▸ To do:
Report back every line from the entries below in which the word "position" occurs.

▸ Material provided:
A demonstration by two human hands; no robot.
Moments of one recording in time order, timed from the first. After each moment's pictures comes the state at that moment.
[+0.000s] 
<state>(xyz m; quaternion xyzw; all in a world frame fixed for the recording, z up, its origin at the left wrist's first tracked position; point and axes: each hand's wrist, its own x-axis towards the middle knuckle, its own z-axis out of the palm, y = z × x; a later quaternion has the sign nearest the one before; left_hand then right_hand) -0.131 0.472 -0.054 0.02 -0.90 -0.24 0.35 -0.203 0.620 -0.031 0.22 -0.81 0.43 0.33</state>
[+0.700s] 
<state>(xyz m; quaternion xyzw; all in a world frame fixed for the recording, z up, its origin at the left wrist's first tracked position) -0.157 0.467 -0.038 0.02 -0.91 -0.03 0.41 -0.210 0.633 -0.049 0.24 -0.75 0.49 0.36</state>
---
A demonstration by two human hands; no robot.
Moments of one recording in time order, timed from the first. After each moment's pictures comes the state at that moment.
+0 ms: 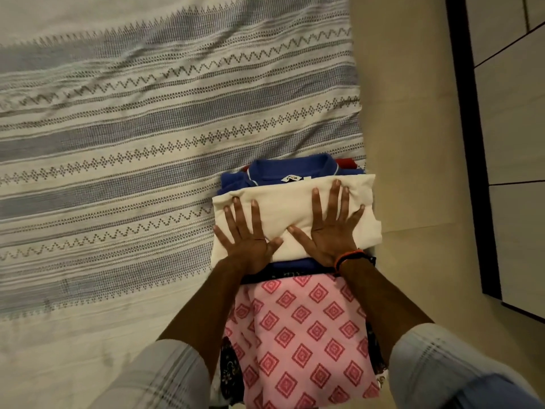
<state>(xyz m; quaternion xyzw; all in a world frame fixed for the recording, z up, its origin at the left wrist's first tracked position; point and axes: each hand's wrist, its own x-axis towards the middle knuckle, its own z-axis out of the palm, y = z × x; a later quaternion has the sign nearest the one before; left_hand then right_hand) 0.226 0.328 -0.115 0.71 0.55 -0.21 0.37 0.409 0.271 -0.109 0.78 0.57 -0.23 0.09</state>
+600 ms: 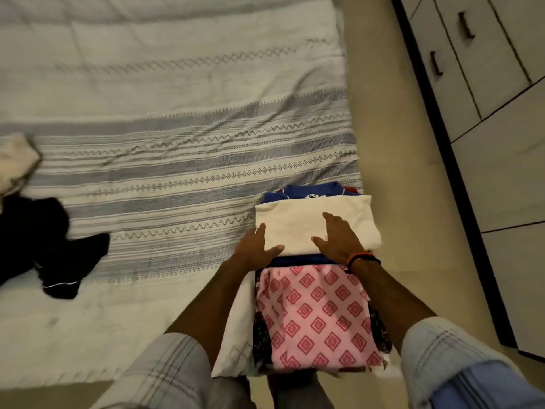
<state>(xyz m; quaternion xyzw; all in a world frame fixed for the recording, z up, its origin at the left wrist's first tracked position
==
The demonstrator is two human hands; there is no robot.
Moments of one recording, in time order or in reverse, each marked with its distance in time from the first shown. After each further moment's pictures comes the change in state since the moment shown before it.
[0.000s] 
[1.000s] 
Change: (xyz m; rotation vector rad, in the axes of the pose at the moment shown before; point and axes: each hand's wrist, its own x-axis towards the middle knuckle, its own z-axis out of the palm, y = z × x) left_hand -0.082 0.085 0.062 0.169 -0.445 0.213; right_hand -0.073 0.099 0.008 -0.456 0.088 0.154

▸ Answer to this exercise:
<state>(xyz m; quaternion xyzw; all in a world frame fixed for the recording, z up, its origin at the left wrist's first tracked position; point and axes: each hand's wrist, its own x-axis towards the middle knuckle, its own z-axis out of the palm, y = z × x; a later quaternion has the sign nearest the one before; left_hand then right_hand) -0.131 0.472 -0.054 0.02 -0.90 -0.24 0.35 -0.203 0.620 -0.031 0.22 -0.81 0.43 0.33</state>
<state>(xyz m; quaternion xyzw; all in a world frame fixed for the recording, z up, its origin at the left wrist's first tracked position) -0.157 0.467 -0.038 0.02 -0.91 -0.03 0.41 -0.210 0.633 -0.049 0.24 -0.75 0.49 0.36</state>
<state>(xyz m; quaternion xyzw; all in a world frame fixed for the recording, z up, its origin at the left wrist's first tracked position; point and axes: each hand's wrist, its own x-axis towards the middle knuckle, its own z-axis out of the palm, y = z × x; a later quaternion has the sign nearest the one before; left_hand then right_hand) 0.226 0.328 -0.115 0.71 0.55 -0.21 0.37 0.409 0.271 -0.109 0.78 0.57 -0.23 0.09</state>
<state>(xyz m; quaternion xyzw; all in a world frame fixed for the recording, z up, its origin at the left wrist's first tracked position

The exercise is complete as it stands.